§ TASK GOAL:
Can you print the data exactly and leave out each image?

§ INFORMATION PROVIDED:
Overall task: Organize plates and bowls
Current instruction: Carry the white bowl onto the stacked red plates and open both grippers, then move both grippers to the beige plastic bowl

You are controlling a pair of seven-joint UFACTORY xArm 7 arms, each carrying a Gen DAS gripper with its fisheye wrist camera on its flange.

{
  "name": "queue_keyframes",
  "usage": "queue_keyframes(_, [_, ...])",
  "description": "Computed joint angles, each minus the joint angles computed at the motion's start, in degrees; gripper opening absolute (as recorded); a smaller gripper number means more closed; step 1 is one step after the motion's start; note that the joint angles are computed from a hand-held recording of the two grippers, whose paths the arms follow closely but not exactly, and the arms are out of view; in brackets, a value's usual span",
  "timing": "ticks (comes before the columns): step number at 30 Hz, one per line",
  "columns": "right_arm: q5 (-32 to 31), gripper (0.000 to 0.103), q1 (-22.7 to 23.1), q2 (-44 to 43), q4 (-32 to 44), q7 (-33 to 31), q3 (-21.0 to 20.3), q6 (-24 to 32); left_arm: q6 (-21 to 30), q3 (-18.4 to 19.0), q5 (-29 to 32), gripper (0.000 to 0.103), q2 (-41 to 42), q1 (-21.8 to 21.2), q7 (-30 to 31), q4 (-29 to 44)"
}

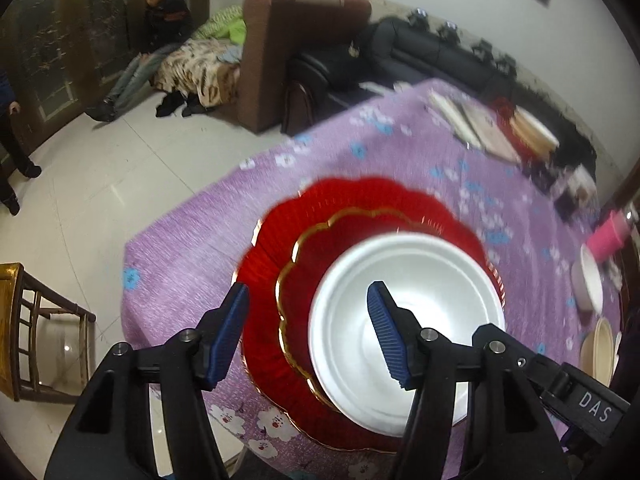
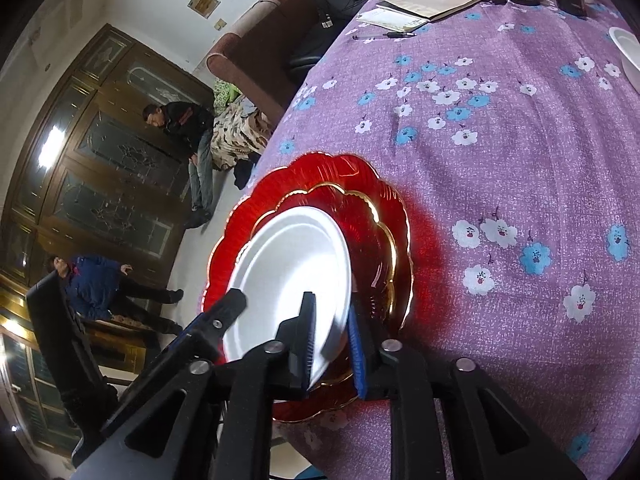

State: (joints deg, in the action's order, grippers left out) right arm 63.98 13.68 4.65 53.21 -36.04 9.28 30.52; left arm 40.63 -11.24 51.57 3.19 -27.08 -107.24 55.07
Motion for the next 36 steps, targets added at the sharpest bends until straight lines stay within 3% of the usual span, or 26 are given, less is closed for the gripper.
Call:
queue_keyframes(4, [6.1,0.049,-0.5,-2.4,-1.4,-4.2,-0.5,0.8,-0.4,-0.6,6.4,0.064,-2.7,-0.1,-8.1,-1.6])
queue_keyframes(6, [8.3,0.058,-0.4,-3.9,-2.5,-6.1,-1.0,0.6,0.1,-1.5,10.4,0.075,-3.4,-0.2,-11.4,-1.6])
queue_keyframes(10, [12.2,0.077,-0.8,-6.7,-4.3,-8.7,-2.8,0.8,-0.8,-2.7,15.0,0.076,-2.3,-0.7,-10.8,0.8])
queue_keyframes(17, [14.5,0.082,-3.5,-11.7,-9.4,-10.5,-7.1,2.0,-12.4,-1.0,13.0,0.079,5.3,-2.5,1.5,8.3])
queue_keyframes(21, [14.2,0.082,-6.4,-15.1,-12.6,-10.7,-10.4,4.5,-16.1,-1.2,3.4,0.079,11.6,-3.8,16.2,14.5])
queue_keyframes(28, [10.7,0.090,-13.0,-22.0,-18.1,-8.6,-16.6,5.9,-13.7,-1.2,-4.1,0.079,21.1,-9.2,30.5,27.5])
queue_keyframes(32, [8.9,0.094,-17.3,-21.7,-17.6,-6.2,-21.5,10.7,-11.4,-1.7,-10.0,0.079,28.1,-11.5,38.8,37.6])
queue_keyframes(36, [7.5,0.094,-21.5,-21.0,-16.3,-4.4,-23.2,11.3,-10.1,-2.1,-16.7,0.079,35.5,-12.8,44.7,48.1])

§ OUTPUT FOR THIS TASK:
Overall task: Organize plates and bowls
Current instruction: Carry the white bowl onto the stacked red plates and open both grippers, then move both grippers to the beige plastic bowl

You are controlling a pair of seven-joint UFACTORY xArm 7 arms, each carrying a Gen DAS gripper with its fisheye wrist camera on its flange.

{
  "name": "queue_keyframes",
  "usage": "queue_keyframes(_, [_, ...])",
  "description": "Computed joint angles, each minus the joint angles computed at the motion's start, in degrees; gripper opening absolute (as recorded); a smaller gripper number means more closed; step 1 is one step after the motion's start; note that the joint angles are computed from a hand-held recording of the two grippers, whose paths the arms follow closely but not exactly, and the arms are out of view; in brackets, a value's usual span",
  "timing": "ticks (comes before the columns): step number at 30 Hz, one per line",
  "columns": "right_arm: q5 (-32 to 31), gripper (0.000 to 0.103), q1 (-22.7 to 23.1), q2 (-44 to 43), q4 (-32 to 44), q7 (-33 to 31), q3 (-21.0 to 20.3), q6 (-24 to 32); left_arm: q6 (-21 to 30), q3 (-18.4 to 19.0), q5 (-29 to 32), gripper (0.000 to 0.103), q2 (-41 to 42), q1 (-21.8 to 21.2), q7 (-30 to 31), q4 (-29 to 44)"
}


State: (joints deg, in the action's order, grippers left out) right arm 63.98 13.68 4.65 53.21 -36.04 9.28 30.52; left arm 40.63 -11.24 51.57 3.19 -27.08 -107.24 55.07
Motion for the next 36 steps, targets added at the sharpest bends until straight lines stay within 3% of the usual span, or 26 are given, less is closed for the gripper.
Call:
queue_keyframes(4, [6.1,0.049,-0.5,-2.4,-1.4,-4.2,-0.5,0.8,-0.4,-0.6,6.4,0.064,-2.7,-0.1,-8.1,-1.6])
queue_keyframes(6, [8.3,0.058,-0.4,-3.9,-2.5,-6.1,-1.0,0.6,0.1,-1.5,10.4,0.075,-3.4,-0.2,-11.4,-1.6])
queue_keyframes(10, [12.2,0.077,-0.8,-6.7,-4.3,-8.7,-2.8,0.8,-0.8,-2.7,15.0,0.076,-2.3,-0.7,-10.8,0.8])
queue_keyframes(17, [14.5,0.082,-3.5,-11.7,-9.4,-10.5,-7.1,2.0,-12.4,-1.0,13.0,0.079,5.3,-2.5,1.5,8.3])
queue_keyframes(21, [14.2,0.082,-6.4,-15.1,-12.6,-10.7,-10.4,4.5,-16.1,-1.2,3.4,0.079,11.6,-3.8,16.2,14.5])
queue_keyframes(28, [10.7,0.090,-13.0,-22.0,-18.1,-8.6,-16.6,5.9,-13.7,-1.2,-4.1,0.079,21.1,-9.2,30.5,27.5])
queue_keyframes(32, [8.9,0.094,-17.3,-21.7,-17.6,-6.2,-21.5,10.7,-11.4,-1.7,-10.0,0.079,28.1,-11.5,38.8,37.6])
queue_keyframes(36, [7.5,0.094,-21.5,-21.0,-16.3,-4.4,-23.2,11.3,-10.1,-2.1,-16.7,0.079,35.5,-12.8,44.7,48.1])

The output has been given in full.